• **GOAL OF THE EXERCISE**: Please return every line of the records below that contains the word "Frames".

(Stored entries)
Start of Block

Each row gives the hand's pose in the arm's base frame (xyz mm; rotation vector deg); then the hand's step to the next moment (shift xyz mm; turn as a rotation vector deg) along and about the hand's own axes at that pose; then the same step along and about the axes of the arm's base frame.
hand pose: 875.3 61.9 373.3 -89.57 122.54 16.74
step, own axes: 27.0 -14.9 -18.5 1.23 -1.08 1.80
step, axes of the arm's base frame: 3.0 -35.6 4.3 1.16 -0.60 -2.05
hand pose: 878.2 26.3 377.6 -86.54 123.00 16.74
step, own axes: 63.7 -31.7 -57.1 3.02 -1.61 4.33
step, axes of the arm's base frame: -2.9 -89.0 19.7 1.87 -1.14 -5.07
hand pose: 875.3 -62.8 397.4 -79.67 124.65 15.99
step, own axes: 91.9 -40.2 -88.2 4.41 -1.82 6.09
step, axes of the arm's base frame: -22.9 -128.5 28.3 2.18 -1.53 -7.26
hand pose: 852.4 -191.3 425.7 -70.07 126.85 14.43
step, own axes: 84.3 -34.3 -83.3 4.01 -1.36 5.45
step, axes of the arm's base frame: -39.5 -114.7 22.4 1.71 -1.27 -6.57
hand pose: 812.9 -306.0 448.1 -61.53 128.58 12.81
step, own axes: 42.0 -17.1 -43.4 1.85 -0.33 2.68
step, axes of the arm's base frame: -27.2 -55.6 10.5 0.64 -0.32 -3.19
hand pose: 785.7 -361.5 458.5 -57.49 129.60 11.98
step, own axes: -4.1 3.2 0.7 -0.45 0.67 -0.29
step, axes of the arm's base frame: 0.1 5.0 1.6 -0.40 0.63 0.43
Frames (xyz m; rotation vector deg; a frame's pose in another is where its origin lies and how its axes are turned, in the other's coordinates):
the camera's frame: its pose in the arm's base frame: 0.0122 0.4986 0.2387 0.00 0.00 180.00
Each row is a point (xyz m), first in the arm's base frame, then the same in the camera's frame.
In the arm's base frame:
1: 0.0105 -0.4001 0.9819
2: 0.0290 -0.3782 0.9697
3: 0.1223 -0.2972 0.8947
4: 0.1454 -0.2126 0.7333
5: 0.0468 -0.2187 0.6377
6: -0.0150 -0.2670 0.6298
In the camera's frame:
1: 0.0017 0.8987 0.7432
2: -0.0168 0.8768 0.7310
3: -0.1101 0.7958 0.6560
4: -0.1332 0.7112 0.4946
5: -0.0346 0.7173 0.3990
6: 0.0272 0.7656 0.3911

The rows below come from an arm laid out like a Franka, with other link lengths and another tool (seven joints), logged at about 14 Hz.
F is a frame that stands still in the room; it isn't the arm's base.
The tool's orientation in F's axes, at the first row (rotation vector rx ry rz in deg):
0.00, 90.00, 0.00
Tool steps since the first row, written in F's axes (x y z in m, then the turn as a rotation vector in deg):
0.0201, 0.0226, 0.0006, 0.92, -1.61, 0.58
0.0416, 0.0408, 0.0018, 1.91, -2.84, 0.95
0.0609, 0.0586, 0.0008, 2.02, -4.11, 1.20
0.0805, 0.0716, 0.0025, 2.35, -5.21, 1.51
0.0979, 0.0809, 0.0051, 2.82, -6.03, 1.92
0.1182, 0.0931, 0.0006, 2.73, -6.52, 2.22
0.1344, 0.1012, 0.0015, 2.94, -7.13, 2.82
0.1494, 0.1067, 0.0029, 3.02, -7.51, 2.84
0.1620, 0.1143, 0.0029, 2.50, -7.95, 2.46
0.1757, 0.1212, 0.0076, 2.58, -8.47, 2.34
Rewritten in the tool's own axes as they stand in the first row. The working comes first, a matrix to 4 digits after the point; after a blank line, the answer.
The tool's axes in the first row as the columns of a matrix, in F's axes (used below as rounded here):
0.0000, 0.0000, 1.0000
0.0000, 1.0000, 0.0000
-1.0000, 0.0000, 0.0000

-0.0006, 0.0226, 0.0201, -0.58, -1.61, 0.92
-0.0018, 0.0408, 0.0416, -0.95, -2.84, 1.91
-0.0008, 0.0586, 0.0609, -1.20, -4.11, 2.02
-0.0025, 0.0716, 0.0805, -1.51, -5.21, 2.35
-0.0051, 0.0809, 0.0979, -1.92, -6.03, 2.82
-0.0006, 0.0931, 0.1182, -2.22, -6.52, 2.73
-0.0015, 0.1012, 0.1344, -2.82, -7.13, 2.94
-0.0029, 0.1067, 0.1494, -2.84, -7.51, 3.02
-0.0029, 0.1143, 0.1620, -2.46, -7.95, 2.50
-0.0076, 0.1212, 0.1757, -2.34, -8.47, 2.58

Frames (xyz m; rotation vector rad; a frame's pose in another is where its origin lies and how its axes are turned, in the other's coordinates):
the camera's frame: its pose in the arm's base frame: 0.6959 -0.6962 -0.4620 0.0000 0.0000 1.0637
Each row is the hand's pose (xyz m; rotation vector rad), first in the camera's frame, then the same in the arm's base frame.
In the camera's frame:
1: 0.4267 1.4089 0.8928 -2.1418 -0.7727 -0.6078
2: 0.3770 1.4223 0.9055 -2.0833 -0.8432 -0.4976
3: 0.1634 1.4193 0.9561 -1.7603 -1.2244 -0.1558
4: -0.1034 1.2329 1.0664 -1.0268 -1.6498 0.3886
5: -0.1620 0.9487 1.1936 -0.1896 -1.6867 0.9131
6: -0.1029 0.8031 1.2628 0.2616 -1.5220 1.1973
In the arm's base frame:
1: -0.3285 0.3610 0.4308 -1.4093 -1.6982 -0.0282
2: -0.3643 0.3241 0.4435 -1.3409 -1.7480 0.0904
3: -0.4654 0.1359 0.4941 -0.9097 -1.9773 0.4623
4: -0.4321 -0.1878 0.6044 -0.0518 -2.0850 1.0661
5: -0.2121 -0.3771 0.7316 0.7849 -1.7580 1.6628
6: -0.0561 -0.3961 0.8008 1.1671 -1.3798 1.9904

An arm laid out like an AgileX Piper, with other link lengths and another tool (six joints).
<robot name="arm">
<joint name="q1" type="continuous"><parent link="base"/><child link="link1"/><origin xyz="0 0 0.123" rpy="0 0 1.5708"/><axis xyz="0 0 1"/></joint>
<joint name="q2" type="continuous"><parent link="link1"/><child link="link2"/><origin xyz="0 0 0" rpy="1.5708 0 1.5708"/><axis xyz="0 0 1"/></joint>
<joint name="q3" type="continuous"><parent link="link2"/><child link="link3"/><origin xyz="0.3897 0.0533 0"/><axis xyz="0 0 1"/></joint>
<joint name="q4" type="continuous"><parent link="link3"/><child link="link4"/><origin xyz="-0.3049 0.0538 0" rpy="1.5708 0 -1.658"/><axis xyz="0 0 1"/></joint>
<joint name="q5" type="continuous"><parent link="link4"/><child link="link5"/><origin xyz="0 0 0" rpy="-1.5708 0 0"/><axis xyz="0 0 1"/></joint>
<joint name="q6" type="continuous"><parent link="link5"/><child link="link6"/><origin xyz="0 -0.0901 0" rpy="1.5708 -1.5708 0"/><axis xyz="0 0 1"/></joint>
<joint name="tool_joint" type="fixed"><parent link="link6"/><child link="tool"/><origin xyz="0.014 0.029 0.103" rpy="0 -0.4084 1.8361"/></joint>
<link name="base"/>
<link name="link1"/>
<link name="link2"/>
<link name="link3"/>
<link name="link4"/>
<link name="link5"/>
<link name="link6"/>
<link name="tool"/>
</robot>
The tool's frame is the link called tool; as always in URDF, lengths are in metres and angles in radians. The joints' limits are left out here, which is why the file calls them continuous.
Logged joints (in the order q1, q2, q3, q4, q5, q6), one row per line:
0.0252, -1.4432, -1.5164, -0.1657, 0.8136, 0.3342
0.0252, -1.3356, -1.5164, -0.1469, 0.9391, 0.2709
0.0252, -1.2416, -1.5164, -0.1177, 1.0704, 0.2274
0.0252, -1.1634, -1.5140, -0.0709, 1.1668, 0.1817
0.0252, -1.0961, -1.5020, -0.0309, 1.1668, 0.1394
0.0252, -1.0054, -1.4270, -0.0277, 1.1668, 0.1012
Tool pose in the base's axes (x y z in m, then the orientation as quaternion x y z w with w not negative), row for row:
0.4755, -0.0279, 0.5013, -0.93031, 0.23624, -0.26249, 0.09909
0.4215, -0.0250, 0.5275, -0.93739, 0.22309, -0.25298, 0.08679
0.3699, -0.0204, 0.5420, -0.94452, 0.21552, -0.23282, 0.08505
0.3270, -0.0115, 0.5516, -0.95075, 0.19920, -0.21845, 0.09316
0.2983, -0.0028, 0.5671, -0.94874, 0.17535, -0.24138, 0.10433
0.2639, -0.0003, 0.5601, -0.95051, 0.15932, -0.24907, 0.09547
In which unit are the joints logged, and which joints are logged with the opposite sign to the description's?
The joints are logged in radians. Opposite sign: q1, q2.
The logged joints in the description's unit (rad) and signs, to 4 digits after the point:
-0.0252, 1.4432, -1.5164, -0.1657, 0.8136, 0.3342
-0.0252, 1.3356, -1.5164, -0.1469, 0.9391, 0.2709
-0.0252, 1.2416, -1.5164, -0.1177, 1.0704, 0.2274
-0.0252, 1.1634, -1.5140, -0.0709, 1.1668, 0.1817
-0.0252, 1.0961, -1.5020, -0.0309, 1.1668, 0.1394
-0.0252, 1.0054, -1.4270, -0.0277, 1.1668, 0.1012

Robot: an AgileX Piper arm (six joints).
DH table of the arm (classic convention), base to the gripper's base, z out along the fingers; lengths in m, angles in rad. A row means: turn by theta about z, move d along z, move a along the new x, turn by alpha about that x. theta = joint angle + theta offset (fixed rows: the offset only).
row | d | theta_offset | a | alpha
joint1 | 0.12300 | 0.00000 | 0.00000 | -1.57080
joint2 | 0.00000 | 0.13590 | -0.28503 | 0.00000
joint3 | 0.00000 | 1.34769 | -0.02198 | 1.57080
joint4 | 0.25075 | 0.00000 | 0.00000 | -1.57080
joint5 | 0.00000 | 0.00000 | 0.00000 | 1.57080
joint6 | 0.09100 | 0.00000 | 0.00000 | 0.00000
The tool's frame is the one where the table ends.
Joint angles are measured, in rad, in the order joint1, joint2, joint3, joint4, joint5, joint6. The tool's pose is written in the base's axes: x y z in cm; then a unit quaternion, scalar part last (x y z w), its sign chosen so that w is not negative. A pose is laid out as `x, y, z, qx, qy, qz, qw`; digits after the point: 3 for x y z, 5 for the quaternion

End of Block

• **TASK ANSWER**:
Frames (xyz m; rotation vector deg; a frame's pose in another is where its origin lies and how its axes are turned, in the other's coordinates):
Frames (xyz m; rotation vector rad; a frame's pose in another is where its origin lies and how its axes are turned, in the other's coordinates):

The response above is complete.